If a food source can be traded or given essentially as a whole, like a chicken, then it will also eventually be listed under the food product category (this has not yet been done in FoodOn). If specifications about how intact or whole a food source organism is are required, then these descriptors will need to be captured in an axiom that includes reference to the food source, as is done with terms like “chicken (whole, raw)”.

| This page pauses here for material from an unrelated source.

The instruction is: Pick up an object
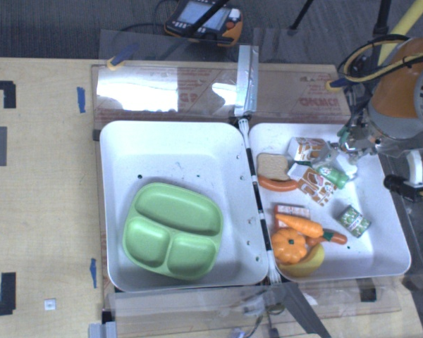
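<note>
Camera view, one entry. Worktop (35, 189): pale wood, bearing two white bins side by side. Left bin (162, 146): holds one green tray (173, 229) with three compartments, lying toward 6 o'clock of the bin, nothing in it. Right bin (384, 248): holds the pickable items. At 11 o'clock, a bread slice (273, 164); just below it and touching, a sausage (278, 184). At 12 o'clock, a white-and-brown packet (308, 149); beside it toward the centre, a second brown carton (316, 185) with a green-and-white bottle (334, 175) lying across it. At 4 o'clock, a small green box (354, 220), apart from the rest. At 7 o'clock, a cluster: a small flat wrapper (291, 209), a carrot (307, 227) below it, an orange pumpkin (290, 248) touching the carrot, and a banana (311, 260) curving under the pumpkin. Arm (402, 97): enters from 3 o'clock, orange band visible. Tool (352, 143): at the bin's 1 o'clock corner, just beside the bottle and the packet; whether it is released or clenched cannot be told at this size, and nothing is seen between it. Progress, as judged: every item lies in the bin, none lifted; the pick is not yet made, and descent, closing and lifting remain.
</note>
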Robot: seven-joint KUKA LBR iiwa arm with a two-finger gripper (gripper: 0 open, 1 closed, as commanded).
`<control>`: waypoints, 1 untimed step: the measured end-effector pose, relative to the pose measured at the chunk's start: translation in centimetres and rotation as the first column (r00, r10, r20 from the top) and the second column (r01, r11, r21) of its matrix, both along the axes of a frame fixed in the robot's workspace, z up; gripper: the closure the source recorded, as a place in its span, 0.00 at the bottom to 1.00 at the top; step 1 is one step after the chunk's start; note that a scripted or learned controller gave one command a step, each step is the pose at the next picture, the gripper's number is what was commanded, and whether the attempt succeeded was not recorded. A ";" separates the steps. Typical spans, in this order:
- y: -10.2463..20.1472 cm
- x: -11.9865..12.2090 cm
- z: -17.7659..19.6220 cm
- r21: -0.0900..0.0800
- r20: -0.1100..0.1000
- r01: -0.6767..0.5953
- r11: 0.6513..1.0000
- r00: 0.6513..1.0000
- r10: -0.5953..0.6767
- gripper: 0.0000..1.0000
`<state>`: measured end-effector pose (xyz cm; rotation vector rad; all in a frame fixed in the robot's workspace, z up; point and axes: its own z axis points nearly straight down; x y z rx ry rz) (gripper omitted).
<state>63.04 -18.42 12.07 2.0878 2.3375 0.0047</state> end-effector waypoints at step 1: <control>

FoodOn’s position about term labels: OBOFoundry has a policy to spell out terms in such a way that commas and bracketed expressions are not used, so, e.g. “whole raw chicken” rather than chicken (whole, raw). We find this problematic with long lists of similar subclasses of a term (for example chicken meat food products) and especially when trying to identify terms of interest in search results. For this reason our current approach is to have the rdfs:label have the main organism name and anatomical part/qualifier, followed by other state or process descriptors (e.g. cooked, frozen, raw). Textually, this leads to semantically similar terms being ordered together, with differentiae clearly visible in brackets. The alternative is that words like “frozen” and “raw” lead the labels and control sectioning of search results.) However, to accommodate the OBOFoundry position on rdfs:label, we are considering switching our current rdfs:label content over to a second “functional label”.

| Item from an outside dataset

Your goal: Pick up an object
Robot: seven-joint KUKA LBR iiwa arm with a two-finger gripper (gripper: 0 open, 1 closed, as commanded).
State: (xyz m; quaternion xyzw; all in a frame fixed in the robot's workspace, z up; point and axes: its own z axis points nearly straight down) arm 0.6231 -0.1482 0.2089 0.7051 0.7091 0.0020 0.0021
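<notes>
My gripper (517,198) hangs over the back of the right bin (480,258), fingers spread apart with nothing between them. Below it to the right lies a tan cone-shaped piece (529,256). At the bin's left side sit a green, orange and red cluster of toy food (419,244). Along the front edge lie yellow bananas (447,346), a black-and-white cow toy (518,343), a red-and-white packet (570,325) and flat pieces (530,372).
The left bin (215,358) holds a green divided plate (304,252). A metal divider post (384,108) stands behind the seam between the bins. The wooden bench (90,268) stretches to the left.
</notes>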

  • A food product label can include both an organism and anatomical part in its name, e.g. “chicken back”. Currently we are mulling whether to allow the word “whole” in the label or to insist on it being as the lead in bracketed expression – the difference between “whole chicken (…) ” and “chicken (whole, …)”.

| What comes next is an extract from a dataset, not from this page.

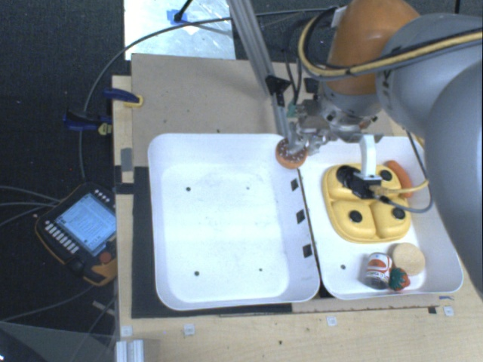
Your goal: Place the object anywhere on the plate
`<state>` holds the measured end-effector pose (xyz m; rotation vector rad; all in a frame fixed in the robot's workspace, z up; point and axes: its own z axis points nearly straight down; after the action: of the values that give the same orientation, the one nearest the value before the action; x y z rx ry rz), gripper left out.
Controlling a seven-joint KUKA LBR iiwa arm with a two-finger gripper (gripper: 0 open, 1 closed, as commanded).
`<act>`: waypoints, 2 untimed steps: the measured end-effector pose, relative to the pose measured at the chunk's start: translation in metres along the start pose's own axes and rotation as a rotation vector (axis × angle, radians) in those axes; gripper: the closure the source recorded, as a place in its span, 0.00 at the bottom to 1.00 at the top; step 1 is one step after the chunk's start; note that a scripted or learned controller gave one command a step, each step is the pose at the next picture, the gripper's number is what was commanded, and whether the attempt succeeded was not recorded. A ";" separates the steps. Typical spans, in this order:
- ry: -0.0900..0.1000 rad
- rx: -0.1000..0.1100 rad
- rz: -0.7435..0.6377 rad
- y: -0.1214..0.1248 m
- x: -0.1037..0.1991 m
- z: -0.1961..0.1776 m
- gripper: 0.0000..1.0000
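A yellow plate (364, 219) with round hollows lies in the right bin (445, 274), towards its far side. My gripper (292, 145) hangs over the far end of the rims where the two bins meet, left of the plate. A small brown ring-shaped donut (290, 155) sits at its fingertips, and the fingers look shut on it. The donut is just above the rim, apart from the plate.
In the right bin's near corner stand a small can (376, 268), a tan round biscuit (409, 256) and a red-and-green strawberry (399, 279). An orange piece (398, 173) lies by the plate's far right edge. The left bin (219, 225) is beside it. A teach pendant (79, 228) lies off the bench at left.
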<state>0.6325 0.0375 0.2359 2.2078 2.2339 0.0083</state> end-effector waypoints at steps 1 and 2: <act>0.000 0.000 0.001 0.011 0.048 -0.005 1.00; -0.001 0.003 0.001 0.008 0.104 0.009 1.00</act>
<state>0.6397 0.1418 0.2274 2.2100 2.2331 0.0038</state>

  • A food product having processes applied to it beyond those that were required to isolate an anatomical part likely should have those processes listed in brackets following the label, e.g. “chicken (frozen)”, “chicken (fried)”.
  • The order of listing processes should echo the order they were applied to the food, so “poultry (deboned, canned)” rather than “poultry (canned, deboned)”.
  • One should use a verb past participle to describe the output of the process, i.e. a “freezing process” outputs “frozen” food. We are reducing variations on these terms, for example “boned” and “boneless” should usually be normalized to “deboned”. However, sometimes “boneless” is used to state the condition of a food rather than implying a separate deboning process, so a judgement call may be required.
  • The food product’s axiomatization should reflect the parent class conjunction with the food process term(s) in its label, e.g. ” ‘chicken (frozen)’ equivalentTo ‘chicken meat food product’ and ‘food (frozen)’ “.
  • The food product suffix:
    • If it might be ambiguous whether a term is a food category having various closely related subclasses, or an “atomic” food item, we include the suffix “food product” to mark the broader sense. e.g. “barley flour food product” vs “barley flour”.
    • An atomic food, in other one that has no FoodOn children, and likely won’t in the future, doesn’t need a “food product” suffix in its label unless this helps to disambiguate it from search results coming from other ontologies in a lookup service.
    • Items with the “food product” can have a synonym that is the suffix-less phrase.